[HOW TO COMPLETE THIS TASK]
Print the listing below exactly, minus its pictures.

[INFORMATION]

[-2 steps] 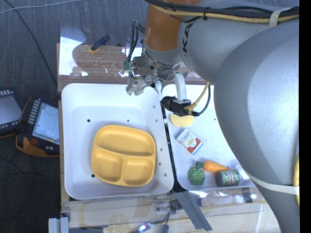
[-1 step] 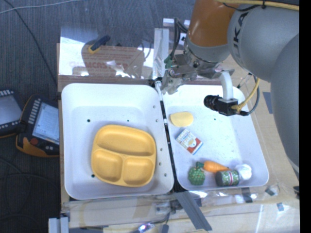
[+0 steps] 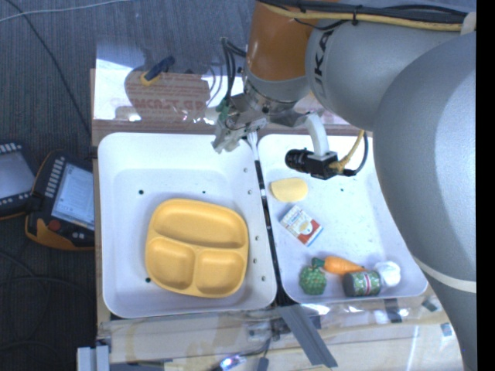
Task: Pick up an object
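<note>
My gripper [image 3: 233,135] hangs over the far edge of the left bin [image 3: 116,207], close to the divider between the two bins. A yellow three-compartment plate [image 3: 197,246] lies in the left bin, well in front of the gripper. In the right bin [image 3: 387,215] lie a pale yellow oval piece [image 3: 288,189], a small white and red carton [image 3: 300,226], a carrot [image 3: 341,266], a broccoli floret [image 3: 312,279], a green can [image 3: 362,284] on its side and a small white object [image 3: 387,271]. Nothing shows in the gripper.
A black cylindrical unit [image 3: 312,161] on the arm's wrist juts over the far part of the right bin. Behind the bins lies a brown cardboard piece [image 3: 166,91]. A teach pendant [image 3: 66,199] rests on the floor at the left.
</note>
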Tool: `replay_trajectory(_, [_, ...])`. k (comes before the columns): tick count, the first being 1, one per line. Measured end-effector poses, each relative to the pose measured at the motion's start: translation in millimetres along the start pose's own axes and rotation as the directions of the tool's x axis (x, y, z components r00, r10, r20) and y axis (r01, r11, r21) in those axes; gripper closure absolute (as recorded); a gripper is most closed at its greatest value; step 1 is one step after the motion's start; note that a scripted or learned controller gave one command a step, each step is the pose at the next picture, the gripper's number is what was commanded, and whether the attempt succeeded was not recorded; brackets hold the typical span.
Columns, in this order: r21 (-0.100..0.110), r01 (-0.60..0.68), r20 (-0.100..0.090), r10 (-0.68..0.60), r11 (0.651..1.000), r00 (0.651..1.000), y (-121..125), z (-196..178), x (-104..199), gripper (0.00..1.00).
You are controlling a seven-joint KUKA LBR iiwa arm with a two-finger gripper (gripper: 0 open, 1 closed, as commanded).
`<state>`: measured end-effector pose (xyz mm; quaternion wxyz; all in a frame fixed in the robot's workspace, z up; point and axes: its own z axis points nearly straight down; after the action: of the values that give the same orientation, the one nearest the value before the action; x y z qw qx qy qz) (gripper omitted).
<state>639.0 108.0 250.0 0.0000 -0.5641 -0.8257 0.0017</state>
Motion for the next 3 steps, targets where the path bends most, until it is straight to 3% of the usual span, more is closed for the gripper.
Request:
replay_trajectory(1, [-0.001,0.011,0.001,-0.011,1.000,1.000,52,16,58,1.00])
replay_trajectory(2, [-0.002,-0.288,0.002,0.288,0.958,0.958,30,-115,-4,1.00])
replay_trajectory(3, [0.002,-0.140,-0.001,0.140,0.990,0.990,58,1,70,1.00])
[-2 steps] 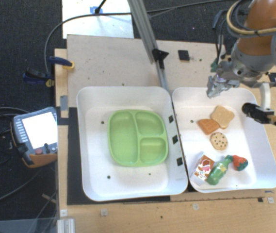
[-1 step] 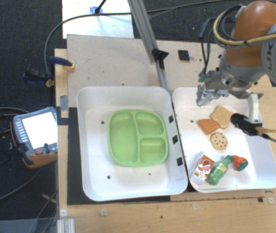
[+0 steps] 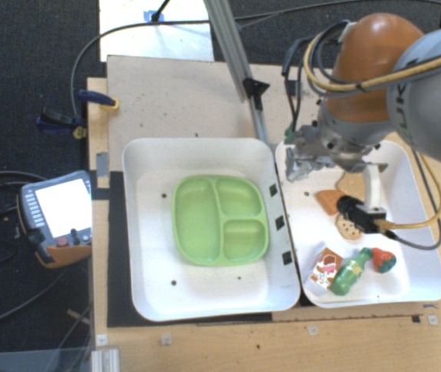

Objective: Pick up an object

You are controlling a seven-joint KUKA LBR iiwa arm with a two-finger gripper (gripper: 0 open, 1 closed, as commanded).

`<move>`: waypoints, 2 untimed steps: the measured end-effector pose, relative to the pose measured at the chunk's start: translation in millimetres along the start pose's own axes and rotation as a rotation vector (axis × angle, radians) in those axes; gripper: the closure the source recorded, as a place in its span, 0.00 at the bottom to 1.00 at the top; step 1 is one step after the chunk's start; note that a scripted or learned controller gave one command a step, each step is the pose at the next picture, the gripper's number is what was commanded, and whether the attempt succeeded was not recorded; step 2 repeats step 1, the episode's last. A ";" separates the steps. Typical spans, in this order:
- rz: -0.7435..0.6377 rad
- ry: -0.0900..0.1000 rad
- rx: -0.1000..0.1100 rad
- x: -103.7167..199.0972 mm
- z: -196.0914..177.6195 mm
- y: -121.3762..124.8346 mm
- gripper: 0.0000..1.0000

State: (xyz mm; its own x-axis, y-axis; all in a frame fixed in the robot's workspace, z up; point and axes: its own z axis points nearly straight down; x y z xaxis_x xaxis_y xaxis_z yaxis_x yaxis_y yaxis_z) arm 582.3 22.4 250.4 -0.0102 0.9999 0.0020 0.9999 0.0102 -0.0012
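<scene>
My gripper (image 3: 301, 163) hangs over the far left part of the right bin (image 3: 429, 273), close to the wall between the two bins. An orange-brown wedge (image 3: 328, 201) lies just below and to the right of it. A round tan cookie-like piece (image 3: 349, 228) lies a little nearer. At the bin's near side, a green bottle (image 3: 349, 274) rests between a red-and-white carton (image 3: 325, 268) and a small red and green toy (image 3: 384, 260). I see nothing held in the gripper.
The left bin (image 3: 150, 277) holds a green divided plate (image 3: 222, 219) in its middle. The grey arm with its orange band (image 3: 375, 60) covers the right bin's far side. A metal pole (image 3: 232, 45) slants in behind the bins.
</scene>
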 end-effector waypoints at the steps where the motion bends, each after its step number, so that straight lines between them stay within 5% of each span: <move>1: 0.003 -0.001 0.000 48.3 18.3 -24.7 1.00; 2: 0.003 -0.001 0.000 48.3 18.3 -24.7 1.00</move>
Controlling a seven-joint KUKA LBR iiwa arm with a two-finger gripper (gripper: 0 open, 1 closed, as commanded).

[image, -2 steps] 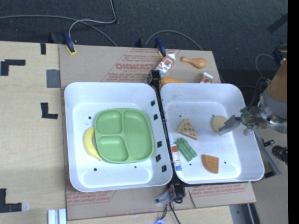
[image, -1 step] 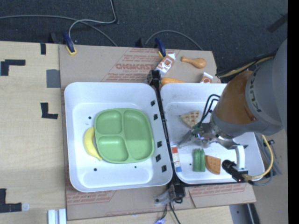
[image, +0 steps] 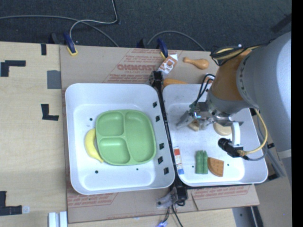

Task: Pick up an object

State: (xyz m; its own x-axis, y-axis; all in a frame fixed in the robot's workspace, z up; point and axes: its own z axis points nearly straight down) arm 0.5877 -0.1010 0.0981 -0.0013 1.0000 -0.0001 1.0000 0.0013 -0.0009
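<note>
Low over the right bin (image: pixel 246 176), the tool (image: pixel 195 119) sits among small pale items near the bin's middle, and whether it is wide, narrow or gripping anything cannot be told, because the wrist hides most of it. A tan object (image: pixel 195 125) lies just under it, the likeliest target. A close there may catch only an edge, so the piece could slip out or be nudged aside. The green block (image: pixel 202 162) and the orange wedge (image: pixel 216 166) lie near the front wall, well apart from the tool and open from above. The centre divider (image: pixel 163 122) stands close on the tool's left, so sideways room is tight there. The left bin (image: pixel 75 126) holds a green divided plate (image: pixel 126 137) with a banana (image: pixel 91 145) tucked against its edge.
</note>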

[EXERCISE SOLUTION]
[-2 steps] 
[-1 step] 
[+0 steps] 
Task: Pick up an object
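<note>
My gripper [image 3: 233,135] hangs over the far edge of the left bin [image 3: 116,207], close to the divider between the two bins. A yellow three-compartment plate [image 3: 197,246] lies in the left bin, well in front of the gripper. In the right bin [image 3: 387,215] lie a pale yellow oval piece [image 3: 288,189], a small white and red carton [image 3: 300,226], a carrot [image 3: 341,266], a broccoli floret [image 3: 312,279], a green can [image 3: 362,284] on its side and a small white object [image 3: 387,271]. Nothing shows in the gripper.
A black cylindrical unit [image 3: 312,161] on the arm's wrist juts over the far part of the right bin. Behind the bins lies a brown cardboard piece [image 3: 166,91]. A teach pendant [image 3: 66,199] rests on the floor at the left.
</note>
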Tool: `replay_trajectory(_, [_, ...])`. k (comes before the columns): tick count, the first being 1, one per line. Measured end-effector poses, each relative to the pose measured at the motion's start: translation in millimetres along the start pose's own axes and rotation as the directions of the tool's x axis (x, y, z components r00, r10, r20) and y axis (r01, r11, r21) in those axes; gripper closure absolute (as recorded); a gripper is most closed at its greatest value; step 1 is one step after the motion's start; note that a scripted or learned controller gave one command a step, each step is the pose at the next picture, the gripper's number is what was commanded, and whether the attempt succeeded was not recorded; brackets hold the typical span.
Columns, in this order: r21 (-0.100..0.110), r01 (-0.60..0.68), r20 (-0.100..0.090), r10 (-0.68..0.60), r11 (0.651..1.000), r00 (0.651..1.000), y (-121..125), z (-196..178), x (-104..199), gripper (0.00..1.00).
You are controlling a seven-joint KUKA LBR iiwa arm with a two-finger gripper (gripper: 0 open, 1 closed, as commanded).
`<state>`: measured end-effector pose (xyz mm; quaternion wxyz; all in a frame fixed in the robot's workspace, z up; point and axes: its own z axis points nearly straight down; after the action: of the values that give the same orientation, the one nearest the value before the action; x y z qw qx qy qz) (gripper omitted).
<state>639.0 108.0 250.0 0.0000 -0.5641 -0.8257 0.0017</state>
Motion for the next 3 steps, targets where the path bends most, until it is straight to 3% of the usual span, more is closed for the gripper.
Request:
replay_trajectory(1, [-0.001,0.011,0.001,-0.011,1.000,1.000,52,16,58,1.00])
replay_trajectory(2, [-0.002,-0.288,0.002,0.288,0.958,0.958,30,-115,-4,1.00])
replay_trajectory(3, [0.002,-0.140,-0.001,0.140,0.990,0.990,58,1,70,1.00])
[-2 steps] 
[-1 step] 
[+0 steps] 

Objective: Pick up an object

You are controlling a seven-joint KUKA LBR iiwa arm with a two-finger gripper (gripper: 0 open, 1 closed, as commanded).

`<move>`: waypoints, 2 untimed steps: the measured end-effector pose, relative to the pose measured at the chunk's start: translation in millimetres along the start pose's own axes and rotation as a rotation vector (axis × angle, radians) in those axes; gripper: the closure the source recorded, as a place in its span, 0.00 at the bottom to 1.00 at the top; step 1 is one step after the chunk's start; note that a scripted or learned controller gave one command a step, each step is the pose at the next picture, the gripper's number is what was commanded, and whether the attempt succeeded was not recorded; step 2 repeats step 1, the episode's last. A ";" separates the steps. Typical spans, in this order:
- rz: -0.7435..0.6377 rad
- ry: -0.0900..0.1000 rad
- rx: -0.1000..0.1100 rad
- x: -103.7167..199.0972 mm
- z: -196.0914..177.6195 mm
- y: -121.3762..124.8346 mm
- gripper: 0.0000..1.0000

State: (xyz mm; its own x-axis, y-axis; all in a frame fixed in the robot's workspace, z up; point and axes: its own z axis points nearly straight down; x y z xaxis_x xaxis_y xaxis_z yaxis_x yaxis_y yaxis_z) arm 582.3 22.4 250.4 -0.0102 0.9999 0.0020 0.9999 0.0102 -0.0012
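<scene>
My gripper (image 3: 301, 163) hangs over the far left part of the right bin (image 3: 429, 273), close to the wall between the two bins. An orange-brown wedge (image 3: 328, 201) lies just below and to the right of it. A round tan cookie-like piece (image 3: 349, 228) lies a little nearer. At the bin's near side, a green bottle (image 3: 349, 274) rests between a red-and-white carton (image 3: 325, 268) and a small red and green toy (image 3: 384, 260). I see nothing held in the gripper.
The left bin (image 3: 150, 277) holds a green divided plate (image 3: 222, 219) in its middle. The grey arm with its orange band (image 3: 375, 60) covers the right bin's far side. A metal pole (image 3: 232, 45) slants in behind the bins.
</scene>
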 end-effector waypoints at the steps where the motion bends, each after its step number, so that straight lines between them stay within 5% of each span: <move>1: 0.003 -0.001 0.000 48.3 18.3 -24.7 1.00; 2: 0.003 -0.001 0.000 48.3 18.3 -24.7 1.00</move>
Controlling a seven-joint KUKA LBR iiwa arm with a two-finger gripper (gripper: 0 open, 1 closed, as commanded).

[image, -2 steps] 
[image, -1 step] 
[image, +0 steps] 

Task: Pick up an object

State: (xyz m; its own x-axis, y-axis; all in a frame fixed in the robot's workspace, z up; point and axes: its own z axis points nearly straight down) arm 0.5877 -0.1010 0.0981 -0.0013 1.0000 -0.0001 1.0000 0.0013 -0.0009
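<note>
Low over the right bin (image: pixel 246 176), the tool (image: pixel 195 119) sits among small pale items near the bin's middle, and whether it is wide, narrow or gripping anything cannot be told, because the wrist hides most of it. A tan object (image: pixel 195 125) lies just under it, the likeliest target. A close there may catch only an edge, so the piece could slip out or be nudged aside. The green block (image: pixel 202 162) and the orange wedge (image: pixel 216 166) lie near the front wall, well apart from the tool and open from above. The centre divider (image: pixel 163 122) stands close on the tool's left, so sideways room is tight there. The left bin (image: pixel 75 126) holds a green divided plate (image: pixel 126 137) with a banana (image: pixel 91 145) tucked against its edge.
</note>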

The exercise output is complete.